Molecular Neurodegeneration. 20, Article number: 6 (2025) 

DOI: 10.1186/s13024-024-00788-8

Abstract:

Alzheimer’s Disease (AD) is a neurodegenerative disease with drastically altered astrocytic metabolism. Astrocytic GABA and H2O2 are associated with memory impairment in AD and synthesized through the Monoamine Oxidase B (MAOB)-mediated multi-step degradation of putrescine. However, the enzymes downstream to MAOB in this pathway remain unidentified. Using transcriptomics analysis, we identified two candidate enzymes, Aldehyde Dehydrogenase 1 family member A1 (ALDH1A1) and Sirtuin 2 (SIRT2) for the steps following MAOB in the astrocytic GABA production pathway. We used immunostaining, metabolite analysis and electrophysiology, both in vitro and in vivo, to confirm the participation of these enzymes in astrocytic GABA production. We checked for the presence of SIRT2 in human AD patients as well as the mouse model APP/PS1 and finally, we selectively ablated SIRT2 in the astrocytes of APP/PS1 mice to observe its effects on pathology. Immunostaining, metabolite analysis, and electrophysiology recapitulated the participation of ALDH1A1 and SIRT2 in GABA production. Inhibition of SIRT2 reduced the production of astrocytic GABA but not H2O2, a key molecule in neurodegeneration. Elevated expression of these enzymes was found in hippocampal astrocytes of AD patients and APP/PS1 mice. Astrocyte-specific gene-silencing of SIRT2 in APP/PS1 mice restored GABA production and partially improved memory function.
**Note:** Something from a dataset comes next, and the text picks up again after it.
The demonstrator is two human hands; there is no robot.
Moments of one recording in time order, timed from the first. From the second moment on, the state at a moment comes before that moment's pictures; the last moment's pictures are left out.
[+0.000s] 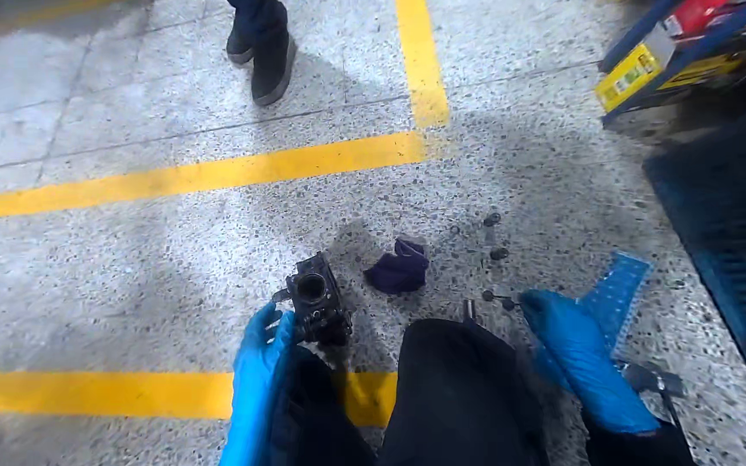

Our study is the first to identify the specific role of SIRT2 in reactive astrogliosis and determine the specific pathway and metabolic step catalyzed by the enzyme. We determine the partial, yet significant role of ALDH1A1 in this process, thereby highlighting 2 new players the astrocytic GABA production pathway. Our findings therefore, offer SIRT2 as a new tool to segregate GABA from H2O2 production, aiding future research in neurodegenerative diseases.